Credit Suisse is the lead arranger on the deal, which actually funded on May 8 but is just now being syndicated.

If the company does not obtain gross proceeds of at least $25 million from the issuance of common stock and/or preferred equity within 150 days from the closing date of the second-lien loan, pricing will increase to Libor plus 575 bps, according to an 8-K filed with the Securities and Exchange Commission Tuesday.

Call premiums on the loan are 102 in year one and 101 in year two.

Proceeds from the second-lien loan were used to refinance the company's $150 million subordinated credit facility.

Financial covenants include a minimum leverage ratio of total debt to EBIDAX of 4.0 to 1.0 for the fiscal quarters ending on or before Dec. 31, 2007, 3.5 to 1.0 for the fiscal quarters ending after Dec. 31, 2007 and on or before June 30, 2008, and 3.0 to 1.0 for the fiscal quarters ending after June 30, 2008.

In addition, on May 8, the company closed on a $400 million four-year amended and restated revolving credit facility with Wells Fargo Bank and RBS Securities as co-lead arrangers and joint bookrunners, and Wells Fargo agent.

The initial borrowing base under the revolver is set at $200 million.

Pricing on the revolver can range from Libor plus 125 bps to 200 bps, depending on utilization, and the unused fee is 37.5 bps.

Borrowings under the revolver were used to help fund the acquisition of oil and gas properties in the South and Gulf Coast areas of Texas and Louisiana from Exco Resources Inc. for $285 million in cash, excluding adjustments, and 750,000 shares of Crimson common stock.

Financial covenants under the revolver include a ratio of current assets to current liabilities of at least 1.0 to 1.0, an interest coverage ratio of EBITDAX to cash interest expense of 3.0 to 1.0 and a minimum leverage ratio of total debt to EBIDAX of 3.5 to 1.0.

Crimson is a Houston-based crude oil and natural gas company.

Tribune adds term loan X

Tribune Co. added a $1.5 billion first-pay term loan X to its capital structure and downsized its funded seven-year term loan to $5.515 billion from $7.015 billion, according to a market source.

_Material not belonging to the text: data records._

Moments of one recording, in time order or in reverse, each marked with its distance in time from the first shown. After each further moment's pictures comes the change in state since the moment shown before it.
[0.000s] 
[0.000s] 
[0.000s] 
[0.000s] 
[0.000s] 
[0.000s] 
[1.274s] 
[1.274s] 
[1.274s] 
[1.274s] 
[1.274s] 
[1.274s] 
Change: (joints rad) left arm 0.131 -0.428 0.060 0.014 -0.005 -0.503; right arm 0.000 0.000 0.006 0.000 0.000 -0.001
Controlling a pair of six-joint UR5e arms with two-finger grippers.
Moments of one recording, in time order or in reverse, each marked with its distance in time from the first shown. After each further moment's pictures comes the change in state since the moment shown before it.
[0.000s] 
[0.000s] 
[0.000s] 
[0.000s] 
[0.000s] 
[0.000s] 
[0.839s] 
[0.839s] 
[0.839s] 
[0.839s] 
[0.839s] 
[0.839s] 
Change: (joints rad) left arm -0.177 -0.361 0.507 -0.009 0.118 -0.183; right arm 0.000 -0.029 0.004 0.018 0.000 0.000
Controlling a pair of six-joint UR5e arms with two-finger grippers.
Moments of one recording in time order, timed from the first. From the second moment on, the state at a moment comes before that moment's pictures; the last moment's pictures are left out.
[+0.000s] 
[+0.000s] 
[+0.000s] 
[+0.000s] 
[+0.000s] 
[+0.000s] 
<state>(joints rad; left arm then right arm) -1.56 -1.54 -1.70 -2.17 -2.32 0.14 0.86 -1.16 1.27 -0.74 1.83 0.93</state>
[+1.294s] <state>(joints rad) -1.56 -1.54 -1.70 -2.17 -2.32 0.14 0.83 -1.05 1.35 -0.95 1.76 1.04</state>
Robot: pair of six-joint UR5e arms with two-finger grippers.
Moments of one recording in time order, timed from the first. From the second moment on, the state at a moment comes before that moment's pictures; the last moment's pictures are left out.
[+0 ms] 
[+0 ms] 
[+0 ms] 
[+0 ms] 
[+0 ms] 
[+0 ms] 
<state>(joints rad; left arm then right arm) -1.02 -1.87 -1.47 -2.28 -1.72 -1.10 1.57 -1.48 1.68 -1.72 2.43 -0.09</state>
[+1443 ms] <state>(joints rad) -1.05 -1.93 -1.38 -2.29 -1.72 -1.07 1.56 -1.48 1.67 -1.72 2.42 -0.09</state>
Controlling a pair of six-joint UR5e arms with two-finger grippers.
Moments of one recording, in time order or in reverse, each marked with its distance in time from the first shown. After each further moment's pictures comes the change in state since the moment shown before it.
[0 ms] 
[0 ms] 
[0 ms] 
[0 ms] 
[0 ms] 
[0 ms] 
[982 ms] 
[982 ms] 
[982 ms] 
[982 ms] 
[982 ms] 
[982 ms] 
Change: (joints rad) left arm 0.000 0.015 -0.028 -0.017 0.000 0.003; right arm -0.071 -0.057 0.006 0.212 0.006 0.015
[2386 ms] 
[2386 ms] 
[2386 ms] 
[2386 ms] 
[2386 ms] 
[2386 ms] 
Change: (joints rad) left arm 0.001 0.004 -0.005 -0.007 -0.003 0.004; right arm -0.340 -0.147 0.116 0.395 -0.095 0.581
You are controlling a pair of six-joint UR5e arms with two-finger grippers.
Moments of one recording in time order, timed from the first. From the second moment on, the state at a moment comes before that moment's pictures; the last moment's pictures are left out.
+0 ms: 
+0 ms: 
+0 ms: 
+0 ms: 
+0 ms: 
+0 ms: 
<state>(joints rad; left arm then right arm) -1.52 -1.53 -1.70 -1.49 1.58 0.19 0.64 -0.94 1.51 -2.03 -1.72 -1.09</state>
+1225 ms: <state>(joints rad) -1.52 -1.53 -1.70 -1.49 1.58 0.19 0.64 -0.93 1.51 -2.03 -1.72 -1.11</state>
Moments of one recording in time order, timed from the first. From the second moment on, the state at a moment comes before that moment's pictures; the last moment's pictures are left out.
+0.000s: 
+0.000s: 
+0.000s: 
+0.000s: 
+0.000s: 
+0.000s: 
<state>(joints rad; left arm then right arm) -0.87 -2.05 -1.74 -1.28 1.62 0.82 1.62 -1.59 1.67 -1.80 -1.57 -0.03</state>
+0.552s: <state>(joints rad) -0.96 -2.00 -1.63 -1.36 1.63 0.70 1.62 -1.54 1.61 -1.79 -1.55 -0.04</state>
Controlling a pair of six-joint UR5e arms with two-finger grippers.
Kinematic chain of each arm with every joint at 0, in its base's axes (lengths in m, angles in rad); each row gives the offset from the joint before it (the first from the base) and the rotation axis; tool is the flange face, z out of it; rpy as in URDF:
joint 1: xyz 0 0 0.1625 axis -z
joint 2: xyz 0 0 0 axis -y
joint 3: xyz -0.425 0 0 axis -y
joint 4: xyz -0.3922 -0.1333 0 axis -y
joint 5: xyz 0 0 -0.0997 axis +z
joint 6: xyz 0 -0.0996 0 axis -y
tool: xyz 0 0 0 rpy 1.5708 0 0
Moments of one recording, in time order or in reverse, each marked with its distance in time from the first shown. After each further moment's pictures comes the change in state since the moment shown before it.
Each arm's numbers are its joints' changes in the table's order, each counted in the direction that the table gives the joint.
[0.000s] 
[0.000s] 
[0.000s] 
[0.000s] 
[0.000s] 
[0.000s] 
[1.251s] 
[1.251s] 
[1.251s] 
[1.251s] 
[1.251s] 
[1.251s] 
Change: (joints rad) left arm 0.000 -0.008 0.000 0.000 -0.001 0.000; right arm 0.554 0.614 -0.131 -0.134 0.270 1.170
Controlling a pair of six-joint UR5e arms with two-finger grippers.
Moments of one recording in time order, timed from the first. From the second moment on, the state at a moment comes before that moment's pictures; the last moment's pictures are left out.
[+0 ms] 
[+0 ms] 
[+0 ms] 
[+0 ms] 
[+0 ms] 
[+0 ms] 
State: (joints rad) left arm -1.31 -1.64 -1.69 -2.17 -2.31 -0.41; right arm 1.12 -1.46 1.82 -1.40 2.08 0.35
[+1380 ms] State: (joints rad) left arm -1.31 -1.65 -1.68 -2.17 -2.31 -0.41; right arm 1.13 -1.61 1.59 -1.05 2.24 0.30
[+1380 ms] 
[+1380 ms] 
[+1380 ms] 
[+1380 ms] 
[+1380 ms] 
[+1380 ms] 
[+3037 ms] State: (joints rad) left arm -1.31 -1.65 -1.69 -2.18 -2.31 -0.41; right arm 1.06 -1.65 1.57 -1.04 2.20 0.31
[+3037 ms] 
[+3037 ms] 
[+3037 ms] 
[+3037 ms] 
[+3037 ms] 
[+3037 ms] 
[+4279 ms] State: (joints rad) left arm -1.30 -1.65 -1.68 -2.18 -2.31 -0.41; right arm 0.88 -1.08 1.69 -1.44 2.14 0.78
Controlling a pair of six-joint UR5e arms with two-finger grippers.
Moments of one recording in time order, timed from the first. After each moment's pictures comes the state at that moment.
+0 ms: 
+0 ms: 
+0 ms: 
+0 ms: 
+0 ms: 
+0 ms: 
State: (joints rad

The term loan X is talked at Libor plus 250 bps to 275 bps, and of the total amount, $750 million must be repaid within 18 months of close, the source said.

This new term loan X was actually added to the deal on Monday when the company increased pricing on its funded seven-year term loan and $263 million seven-year delayed-draw term loan to Libor plus 300 bps from Libor plus 250 bps and added an original issue discount to the two tranches that is being talked at 99 to 991/4.

The funded term loan and the delayed-draw term loan are being sold to investors as a strip.

Tribune's $10.133 billion senior secured credit facility (Ba2/BB-/BB) also includes a $750 million six-year revolver with a 50 bps undrawn fee and a $2.105 billion seven-year incremental term loan.

JPMorgan, Merrill Lynch, Citigroup and Bank of America are the joint lead arrangers and joint bookrunners on the deal, with JPMorgan administrative agent, Merrill Lynch syndication agent and Citigroup and Bank of America co-documentation agents.

Proceeds from the facility, along with $2.1 billion of notes, will be used to help fund the company's public-to-private transaction.

In the first stage of the public-to-private transaction, Tribune will complete a cash tender offer for about 126 million shares at $34 per share and refinance its existing credit facilities. This stock tender offer will expire on May 24.

In the second stage, Tribune will buy all the remaining outstanding shares of the company. This part of the transaction is expected to be completed in the fourth quarter.

Tribune's existing publicly traded bonds are expected to remain outstanding.

The going-private transaction is being supported by Sam Zell with a $315 million investment.

Upon completion of the transaction, the company will be privately held, with an Employee Stock Ownership Plan holding all of Tribune's then-outstanding common stock and Zell holding a subordinated note and a warrant entitling him to acquire 40% of Tribune's common stock.

Tribune is a Chicago-based media company.